The event, held June 30, was moderated by Katten Financial Markets Litigation and Enforcement partner J Matthew W. Haws, a member of the Lesbian and Gay Bar Association of Chicago and the National LGBTQ+ Bar Association.

With more than 300 anti-LGBTQ+ bills proposed this year across the country, Cervini acknowledged that it is a "dark time." He added, "But as I remind people, we have been through much worse. We have survived the inquisition, the Lavender Scare, the AIDS crisis, and Anita Bryant [who successfully pushed for the repeal of a gay rights ordinance in Florida in the 1970s]. We can certainly get through this. But we need to be studying up, how we were successful and how we failed in the past and then also be recruiting new allies, just as Frank Kameny recruited the ACLU, we need to be recruiting new allies today."
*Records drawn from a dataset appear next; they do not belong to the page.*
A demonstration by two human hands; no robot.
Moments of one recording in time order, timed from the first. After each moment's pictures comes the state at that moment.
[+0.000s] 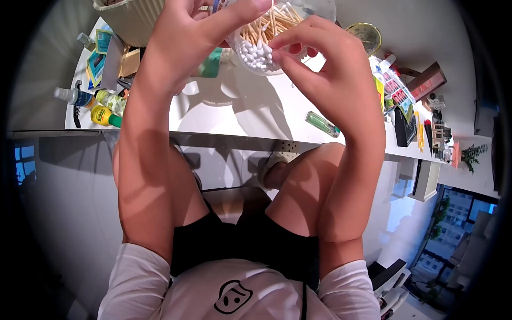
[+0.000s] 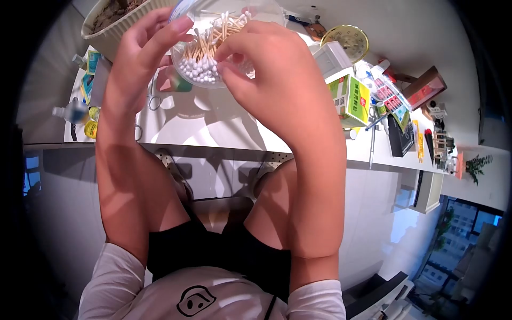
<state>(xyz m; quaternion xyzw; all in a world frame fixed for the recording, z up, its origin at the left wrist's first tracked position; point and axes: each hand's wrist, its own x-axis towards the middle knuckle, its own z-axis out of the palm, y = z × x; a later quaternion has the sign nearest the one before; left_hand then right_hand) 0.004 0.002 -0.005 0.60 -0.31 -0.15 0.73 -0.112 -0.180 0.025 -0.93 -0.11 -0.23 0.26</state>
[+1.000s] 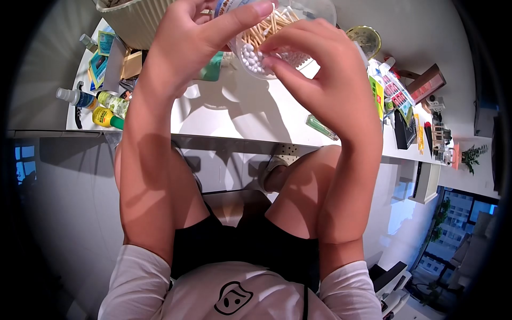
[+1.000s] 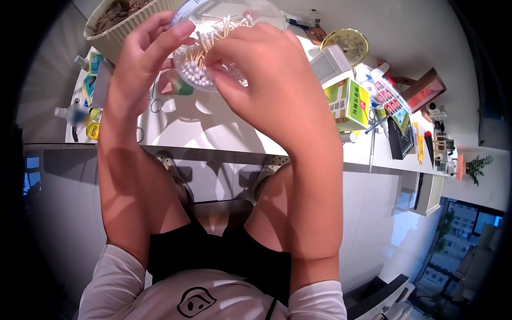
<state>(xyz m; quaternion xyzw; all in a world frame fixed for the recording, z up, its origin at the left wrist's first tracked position) 0.007 0.000 -0.011 0.66 -0.25 -0.13 0.70 -0.112 -0.175 0.029 -0.94 -0.15 -0.23 0.21</state>
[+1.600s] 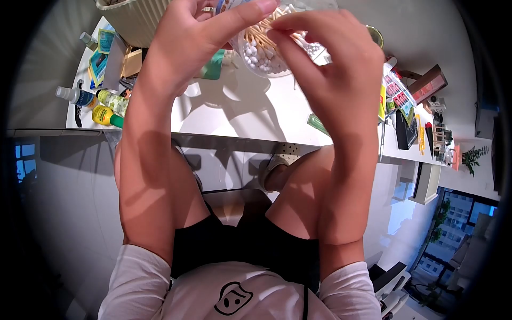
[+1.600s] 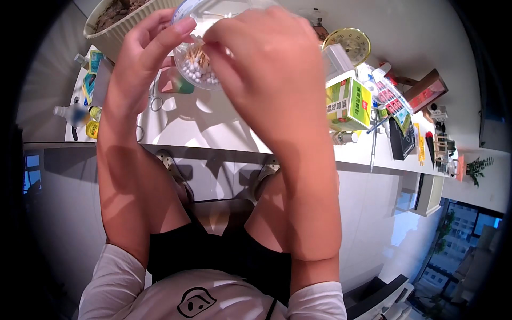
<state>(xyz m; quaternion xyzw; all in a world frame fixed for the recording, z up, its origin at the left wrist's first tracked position) 0.006 0.002 -0.009 0.66 -0.25 -0.14 0.70 -0.105 -0.165 0.034 -0.92 -0.10 -0.37 0.10</state>
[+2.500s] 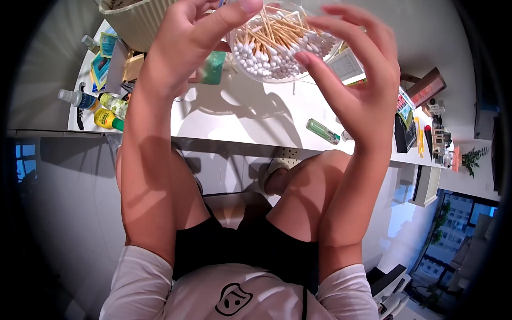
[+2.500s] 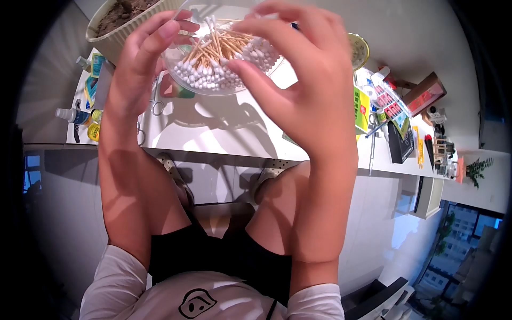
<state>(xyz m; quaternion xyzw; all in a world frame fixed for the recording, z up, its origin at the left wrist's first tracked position) 0.019 0.008 -0.014 0.65 -0.28 -0.15 0.69 -0.122 -0.185 0.040 -0.90 -0.13 -0.40 0.11</state>
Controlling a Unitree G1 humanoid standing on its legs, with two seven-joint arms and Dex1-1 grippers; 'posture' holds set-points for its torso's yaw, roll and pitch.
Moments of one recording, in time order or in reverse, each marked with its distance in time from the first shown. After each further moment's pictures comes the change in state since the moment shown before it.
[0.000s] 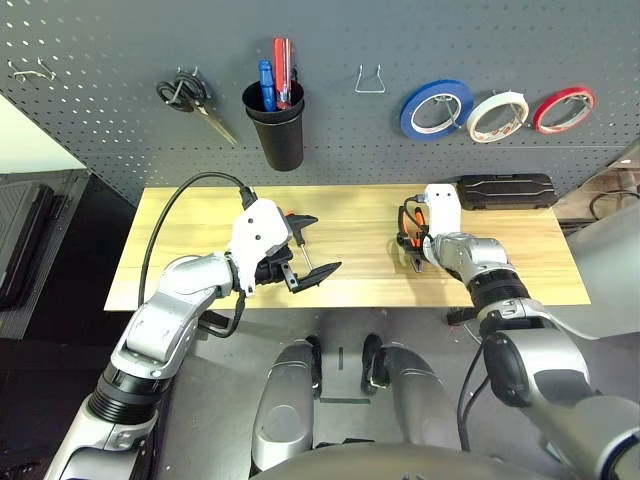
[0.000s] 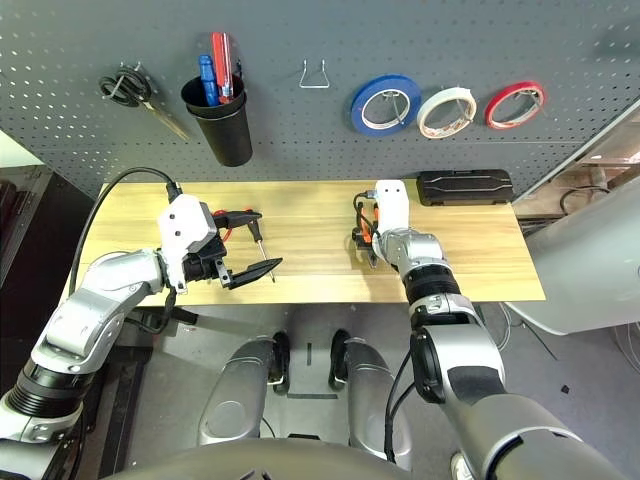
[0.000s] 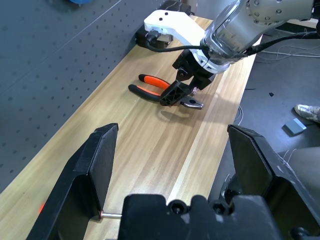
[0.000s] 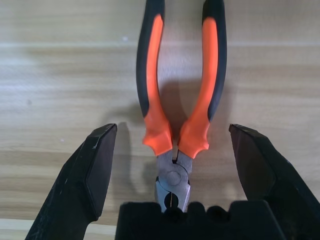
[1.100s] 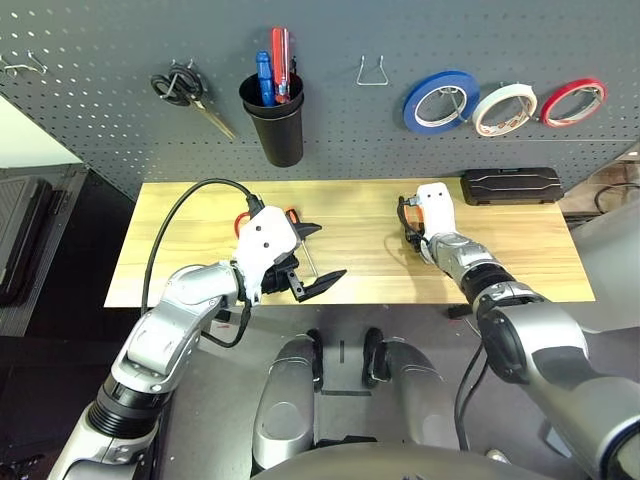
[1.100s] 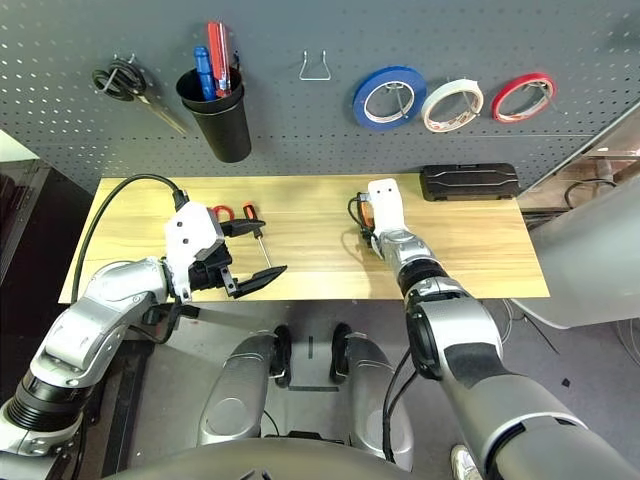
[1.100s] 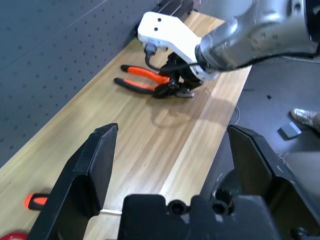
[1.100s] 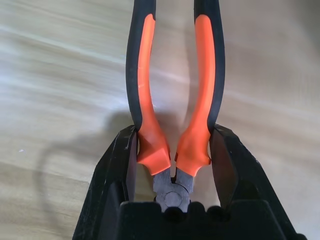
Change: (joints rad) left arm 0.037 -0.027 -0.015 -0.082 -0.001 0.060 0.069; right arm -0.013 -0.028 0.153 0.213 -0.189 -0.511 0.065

Kameny, an astronomer who lost his federal job because of his sexual orientation, is a central character in the nonfiction book Cervini wrote titled The Deviant's War: The Homosexual vs. the United States of America, which is being adapted into an Amazon limited series.

"Discussing the past and current challenges faced by LGBTQ+ persons is important to remind us all of the progress made, as well as the discrimination, hardships and threats to personal liberty that are ongoing for the LGBTQ+ community," said Brandon D. Hadley, co-chair of Katten's LGBTQ+ Coalition. "Now is the time to support one another, use your voice and be an ally to the LGBTQ+ community and every other person facing similar social, political and legal challenges, through continued learning, understanding, empathy and discussion."

As an authority on 1960s gay activism, Cervini serves on the advisory board of the Mattachine Society of Washington, DC, a nonprofit dedicated to the preservation of LGBTQ+ history. He also is the creator and executive producer of the history docuseries The Book of Queer, which premiered in June on the Discovery+ streaming service.

"The reason why I made this show was to prove that actually, if there's anything that queer history teaches us, it's not just how to fight back but also to find joy and love and community despite so much of that darkness," he said.

Throughout the year, Katten supports the LGBTQ+ community in a number of ways, such as through the pro bono work of attorneys representing LGBTQ+ individuals as well as charitable contributions to the National LGBTQ+ Bar Foundation and LeGaL Foundation, which provides legal services to the LGBTQ+ community. The firm recently adopted a firm-wide "opt-in" gender pronoun policy to include gender pronouns in signature blocks as one way to promote LGBTQ+ inclusion and maintain an environment built on acceptance of individualization.

In June, Katten offered "pop-in" sessions to learn more about topics at the forefront for the LGBTQ+ community, including gender pronouns, trans identity and allyship. The firm also sponsors the annual Lavender Law Conference & Career Fair, the largest LGBTQ+ legal conference in the country, and hosts a biennial LGBTQ+ retreat for its attorneys participating at the conference.

Katten is honored to have earned the designation as one of the Best Places to Work for LGBTQ+ Equality by receiving a perfect score on the Human Rights Campaign Foundation's 2022 Corporate Equality Index, the nation’s foremost benchmarking survey and annual report measuring corporate policies and practices addressing LGBTQ+ workplace equality.